November 16, 2010
As we expected, a petition for certiorari has been filed in Kawashima v. Holder, 615 F.3d 1043 (9th Cir. 2010). To review, that case involves the question of whether pleas by Mr. and Mrs. Kawashima to section 7206 offenses of subscribing to false statements (and assisting same) as to their corporation’s 1991 tax return could be “aggravated felonies” under the immigration laws. As noted in our initial blog post, the relevant section of 8 U.S.C. §1101(a)(43)(M), if read holistically, would seem to preclude that conclusion but a divided panel of the Ninth Circuit (after changing its mind a few times in the interim) ultimately held that section 7206 offenses do provide a basis for deportation.

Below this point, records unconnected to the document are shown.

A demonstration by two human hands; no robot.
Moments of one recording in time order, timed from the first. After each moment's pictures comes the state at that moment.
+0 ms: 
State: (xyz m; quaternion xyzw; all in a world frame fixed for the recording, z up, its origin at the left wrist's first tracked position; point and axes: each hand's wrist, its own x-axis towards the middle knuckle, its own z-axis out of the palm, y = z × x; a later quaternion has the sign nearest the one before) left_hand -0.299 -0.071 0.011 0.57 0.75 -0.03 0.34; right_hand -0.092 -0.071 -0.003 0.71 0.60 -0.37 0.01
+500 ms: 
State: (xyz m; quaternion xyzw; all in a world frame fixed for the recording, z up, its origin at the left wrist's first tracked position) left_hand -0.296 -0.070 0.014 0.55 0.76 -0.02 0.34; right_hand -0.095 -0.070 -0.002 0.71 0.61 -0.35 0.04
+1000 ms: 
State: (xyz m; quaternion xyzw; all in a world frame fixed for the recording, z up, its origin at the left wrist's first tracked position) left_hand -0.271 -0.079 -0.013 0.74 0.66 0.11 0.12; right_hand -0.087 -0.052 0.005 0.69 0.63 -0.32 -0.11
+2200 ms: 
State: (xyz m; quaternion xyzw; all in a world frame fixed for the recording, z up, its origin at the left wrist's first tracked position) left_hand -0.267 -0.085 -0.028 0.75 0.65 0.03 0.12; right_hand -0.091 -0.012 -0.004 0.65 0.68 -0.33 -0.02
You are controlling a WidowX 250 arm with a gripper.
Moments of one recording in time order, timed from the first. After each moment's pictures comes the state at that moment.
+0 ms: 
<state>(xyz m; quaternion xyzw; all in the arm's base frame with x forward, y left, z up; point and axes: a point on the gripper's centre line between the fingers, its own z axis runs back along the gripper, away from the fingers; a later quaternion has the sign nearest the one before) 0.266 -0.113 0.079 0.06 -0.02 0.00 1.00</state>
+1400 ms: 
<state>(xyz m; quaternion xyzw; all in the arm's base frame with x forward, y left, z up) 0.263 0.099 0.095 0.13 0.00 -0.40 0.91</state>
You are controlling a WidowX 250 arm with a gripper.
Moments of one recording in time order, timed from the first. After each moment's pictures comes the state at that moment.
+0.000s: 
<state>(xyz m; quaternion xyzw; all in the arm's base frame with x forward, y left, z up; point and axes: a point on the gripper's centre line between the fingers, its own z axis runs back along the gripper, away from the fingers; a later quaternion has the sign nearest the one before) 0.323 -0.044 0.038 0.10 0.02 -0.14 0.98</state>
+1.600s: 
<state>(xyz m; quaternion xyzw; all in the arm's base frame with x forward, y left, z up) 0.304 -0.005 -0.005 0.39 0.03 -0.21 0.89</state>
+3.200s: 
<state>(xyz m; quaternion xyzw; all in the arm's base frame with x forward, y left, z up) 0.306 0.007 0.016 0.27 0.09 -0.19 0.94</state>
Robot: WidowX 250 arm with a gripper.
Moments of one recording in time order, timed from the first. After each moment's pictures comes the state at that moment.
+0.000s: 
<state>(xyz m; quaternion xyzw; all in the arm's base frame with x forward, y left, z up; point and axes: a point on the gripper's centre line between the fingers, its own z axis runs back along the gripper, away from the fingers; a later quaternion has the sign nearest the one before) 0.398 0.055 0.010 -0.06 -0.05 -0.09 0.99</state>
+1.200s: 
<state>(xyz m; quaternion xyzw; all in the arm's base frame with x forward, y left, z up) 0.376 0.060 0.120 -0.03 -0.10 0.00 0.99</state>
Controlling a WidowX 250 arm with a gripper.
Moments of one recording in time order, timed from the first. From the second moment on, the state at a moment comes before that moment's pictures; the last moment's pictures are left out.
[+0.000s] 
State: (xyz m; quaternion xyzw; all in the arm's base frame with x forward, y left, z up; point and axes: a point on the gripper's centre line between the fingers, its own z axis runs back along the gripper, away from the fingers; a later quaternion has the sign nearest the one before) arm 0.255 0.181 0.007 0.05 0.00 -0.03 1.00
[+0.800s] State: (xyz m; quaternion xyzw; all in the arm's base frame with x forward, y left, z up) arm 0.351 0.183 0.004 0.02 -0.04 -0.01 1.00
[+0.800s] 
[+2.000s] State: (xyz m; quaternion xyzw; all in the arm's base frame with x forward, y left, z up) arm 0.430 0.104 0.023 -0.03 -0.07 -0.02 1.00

In addition to pointing out the circuit split (the Third Circuit – in another divided panel – previously adopted the Kawashimas’ position), the petition cites myriad statutory construction cases for the premise that (M)(i), involving “fraud or deceit,” cannot encompass section 7206 when M(ii) specifically references only section 7201 (the crime of tax evasion). We were disappointed to see that our favorite case on this subject (United Savings Association of Texas v. Timbers of Inwood Forest Associates, 484 U.S. 365 (1988)) wasn’t cited:
Statutory construction . . . is a holistic endeavor. A provision that may seem ambiguous in isolation is often clarified by the remainder of the statutory scheme – because the same terminology is used elsewhere in a context that makes its meaning clear . . . or because only one of the permissible meanings produces a substantive effect that is compatible with the rest of the law.
Id. at 371. Perhaps that gem will make it into a merits brief if certiorari is granted.
The petition also takes on the question of whether a section 7206 crime necessarily involves fraud, citing Considine v. United States, 683 F.2d 1285 (9th Cir. 1982) for the proposition that it doesn’t. The petition also makes arguments based on rule of lenity as frequently applied in the immigration context. See generally INS v. St. Cyr, 533 U.S. 289 (2001).
Finally, the petition presents a second question – an interesting procedural question of whether the Ninth Circuit acted outside of its authority under Federal Rule of Appellate Procedure 41 by amending its second opinion as to Mrs. Kawashima (which found she had not committed an aggravated felony on grounds that the loss amount has not been proven) after the date the mandate allegedly was required to issue as to her, because the petition for rehearing was filed only as to Mr. Kawashima. This is a potential home-run argument for one of the petitioners, but the question lacks the broad applicability that would ordinarily interest the Supreme Court. The Court is free under its rules to grant certiorari limited to one of the questions presented in the petition if it so chooses. It will be interesting to see if it does so in this instance.
The government’s response is currently due on December 2, but the government routinely requests extensions of 30 days or more to respond to petitions for certiorari. The Court can be expected to rule on the petition early in 2011.